Fortunately, advances in chemistry made stabilizing and standardizing perfumes much easier by the end of the 19th century—which, some historians will claim, meant that advertising was created to persuade people that their perfectly ordinary secretions were a miasmic problem to be combated with new products now available at any drugstore. Nope: Even back in Chaucer’s day, there were complaints about body odor.
But on the whole, by 1910, cosmetics, and primping in general, were becoming more accepted and expected. Or (flip side) maybe we were all getting decadent. So we became colorful, beautiful, shiny in the right places and matte in others. We looked and smelled terrific. Beauty should appeal to every one of the senses, after all, and cast a spell that makes all flaws invisible, all sights, sounds, and smells pleasing. As to touch and taste—that might come later, After the Ball.
Speaking of that magical time when you’d worn yourself out with dancing: How you approached a sofa said everything about who you were. If you flung yourself horizontal, perhaps still
in your dark outer garments, well, you were a wild girl indeed. A proper young lady would never let anyone see her in such a position, lest she appear to be issuing an invitation—lest she become, in a word, decadent. Like, say, a loose-moraled model on the cover of Pèl & Ploma, a literary and artistic magazine sponsored by a bar, for which Casas created an early version of this composition.
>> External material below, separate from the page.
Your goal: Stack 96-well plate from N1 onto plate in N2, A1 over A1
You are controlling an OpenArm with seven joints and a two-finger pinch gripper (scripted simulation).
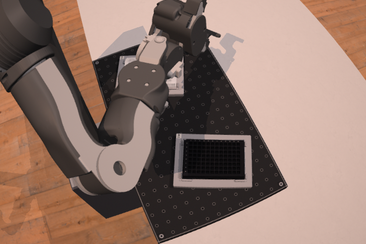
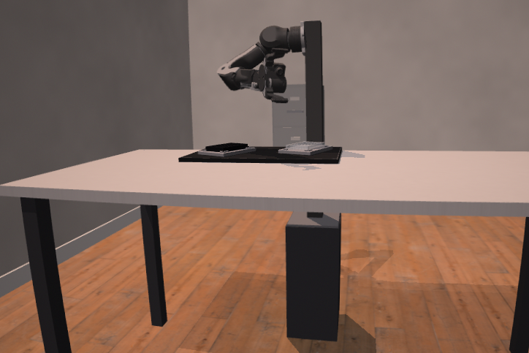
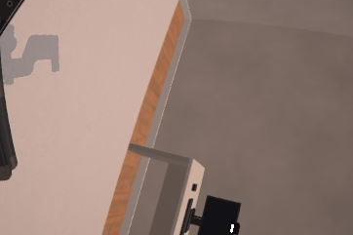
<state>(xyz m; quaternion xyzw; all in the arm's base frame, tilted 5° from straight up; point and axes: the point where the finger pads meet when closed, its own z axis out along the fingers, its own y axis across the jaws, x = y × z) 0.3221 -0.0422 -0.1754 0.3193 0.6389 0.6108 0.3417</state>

The book in her hand may be a copy of that magazine or of one of the scandalous French novels that always came in yellow covers. Then again, it might be a dance card filled with her partners’ names. Who are we to question our girl’s morals or her reading matter?
We submit that there could be perhaps no self-portrait so attractive, in this day and age, as one in which the subject (that’s you) lies down on their own sofa, with their hair however they like it, lipstick or powder or no, holding a copy of Enchanted Living in one languid hand. We are all caught up in the great dance of life; why not take a moment to read—and to admire yourself in these pages?
If there’s one thing we’ve learned from the decadents, it is this: You are your own art.